In this case, we're given an annual percentage yield of $50\%$, compounded continuously. As noted in the comments, the formula for continuous compounding is $P(t) = P_0 e^{rt}$, where $P_0$ is initial principal, $P(t)$ is principal at time $t$, and $r$ is the interest rate, specifically APR, per unit of $t$.
Let $y$ represent the APY. Then, after $1$ year of compounding continuously, we have $P(1) = (1+y)\cdot P_0$. Substituting that into the formula for continuous compounding, we have
$$ (1+y)P_0 = P_0e^{r\cdot 1} $$ $$ \Rightarrow (1+y) = e^{r} $$ $$ \Rightarrow r = \ln(1+y) $$
So, the general relationship for continuously compounded interest is $APR = \ln(1+APY) $.

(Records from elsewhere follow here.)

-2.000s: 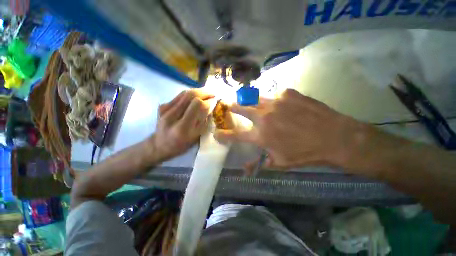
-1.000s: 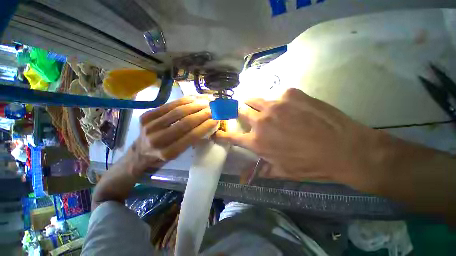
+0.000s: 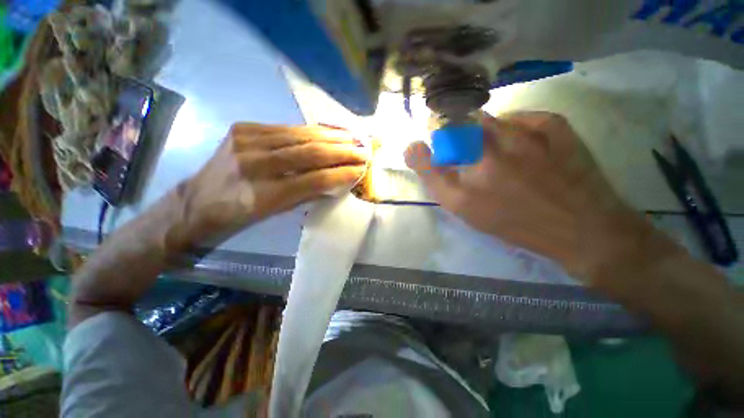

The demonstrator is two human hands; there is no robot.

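Observation:
The plush piece lies white backing (image 3: 325, 269) up and hangs over the table's front edge. A bit of its brown pile (image 3: 364, 184) shows beside my left fingers. My left hand (image 3: 285, 167) lies flat on the piece, fingers together, just left of the needle area. My right hand (image 3: 522, 184) is right of the needle, partly behind the blue tension knob (image 3: 458, 144), blurred, with its fingertips hidden. A white point of fabric (image 3: 314, 98) shows behind my left hand. The presser foot and needle are lost in glare.
The machine head (image 3: 555, 24) is close above my hands. Dark snips (image 3: 696, 200) lie at the right. Cream plush parts (image 3: 73, 90) and a phone (image 3: 126, 139) are at the left. A ruler-marked edge (image 3: 457, 298) runs across the front. A black bag of brown pieces (image 3: 232, 351) is below.
My right hand has moved off the piece to the right. My left hand has flattened over it, and a white fabric point now shows behind. The camera view has shifted.

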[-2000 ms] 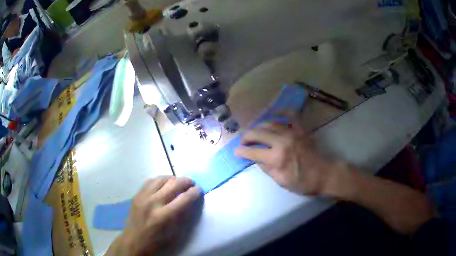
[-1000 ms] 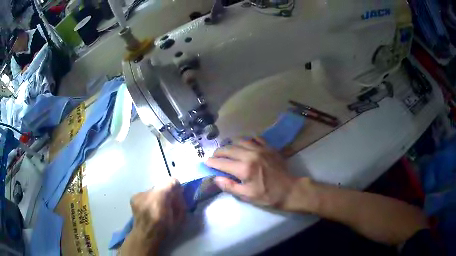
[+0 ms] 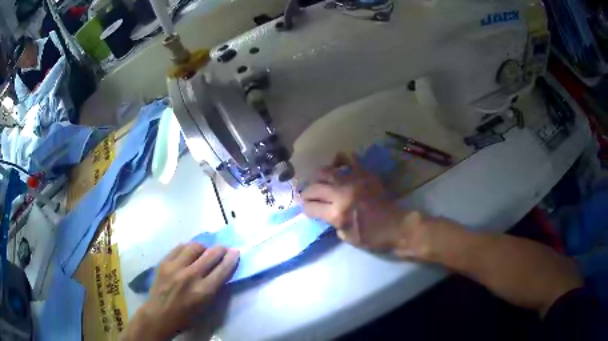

In this case, with an APY of $50\%$, we have
$$ r = \ln(1+y) = \ln(1.5) \approx 40.55\% $$
In the case when it's not compounded continuously, but rather in discrete intervals, there's a similar process you can follow. Let's say interest is compounded $n$ times per unit of $t$. Then, we have
$$ P(t) = P_0\left(1+\frac{r}{n}\right)^{nt} $$ $$ \Rightarrow P(1) = P_0\left(1+\frac{r}{n}\right)^{n} $$ $$ \Rightarrow (1+y)P_0 = P_0\left(1+\frac{r}{n}\right)^{n} $$ $$ \Rightarrow (1+y) = \left(1+\frac{r}{n}\right)^{n} $$ $$ \Rightarrow (1+y)^{1/n} = 1+\frac{r}{n} $$ $$ \Rightarrow r = n\left((1+y)^{1/n} - 1\right) $$